La salud mental es una parte esencial del autocuidado y, precisamente por eso, muchas veces se descuida, aunque sea la base que sostiene todo lo demás.
No hablamos únicamente de crisis o colapsos emocionales. Muchas veces, el desgaste aparece de forma silenciosa, a través de la acumulación constante de las exigencias del día a día.
Cansancio mental: cuando dormir ya no es suficiente
Existe un tipo de cansancio que ni siquiera una buena noche de sueño consigue solucionar. Te despiertas y la sensación sigue ahí: irritabilidad sin motivo aparente, dificultad para concentrarte y falta de interés por cosas que antes disfrutabas.

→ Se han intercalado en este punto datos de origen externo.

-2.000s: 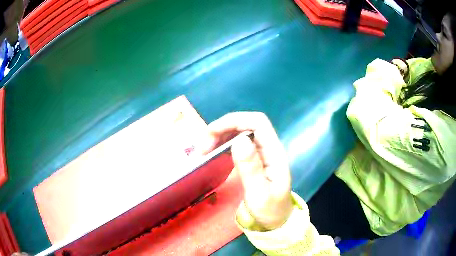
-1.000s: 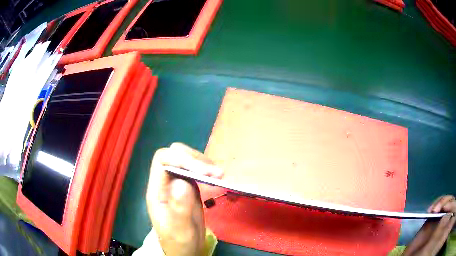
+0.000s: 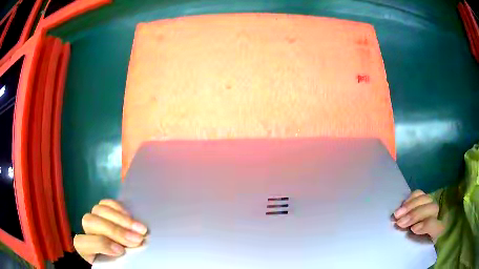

Es la forma que tiene el cuerpo de avisarte de que la mente ha llegado a su límite.
Para quienes trabajan en profesiones que exigen presencia constante, buena imagen y disponibilidad emocional, esa presión puede ser todavía mayor. Por eso, reconocer las señales de agotamiento mental es el primer paso para evitar el desgaste total.
Cómo darle un respiro a la mente en el día a día
La idea no es “dejar la mente en blanco”, porque eso es un mito. El verdadero objetivo es darle al cerebro algo diferente que procesar.
Puede ser una ducha relajante entre compromisos, un paseo sin mirar el móvil o ver una serie simplemente porque te apetece. Son pequeños rituales que ayudan al cerebro a entender que el momento de trabajo ya ha terminado.
Poner límites entre la vida personal y la profesional, aunque sean simbólicos, no es exagerado: es una forma de proteger tu bienestar emocional.
Redes sociales y salud mental: la comparación que desgasta
Cuando observas la vida de los demás siempre editada, filtrada y aparentemente perfecta es fácil sentir que te estás quedando atrás.
El problema no es mirar a los demás. El verdadero peligro aparece cuando utilizas esas imágenes como referencia para medir tu propio valor.
Antes de abrir cualquier red social, hazte una pregunta sencilla: “¿qué estoy buscando aquí realmente?”
Si la respuesta es simplemente “estoy mirando el feed sin pensar”, cerrar la aplicación ya puede ser un acto de autocuidado.
La terapia no es solo para quien está en crisis
La terapia es, sobre todo, un espacio seguro para ser tú misma, sin juicios, exigencias ni necesidad de aparentar.
No hace falta tocar fondo para pedir ayuda. Igual que no esperas a tener un dolor insoportable para ir al dentista, tampoco deberías esperar al límite para cuidar tu salud mental.
La salud mental también es autocuidado y merece la misma atención que le damos al cuerpo.
Cuidar de tu mente no es una señal de debilidad. Al contrario: es lo que sostiene todo lo que construyes.
En Skokka valoramos a las profesionales que se conocen, se respetan y se cuidan, porque es precisamente de ese bienestar de donde nace la verdadera autonomía.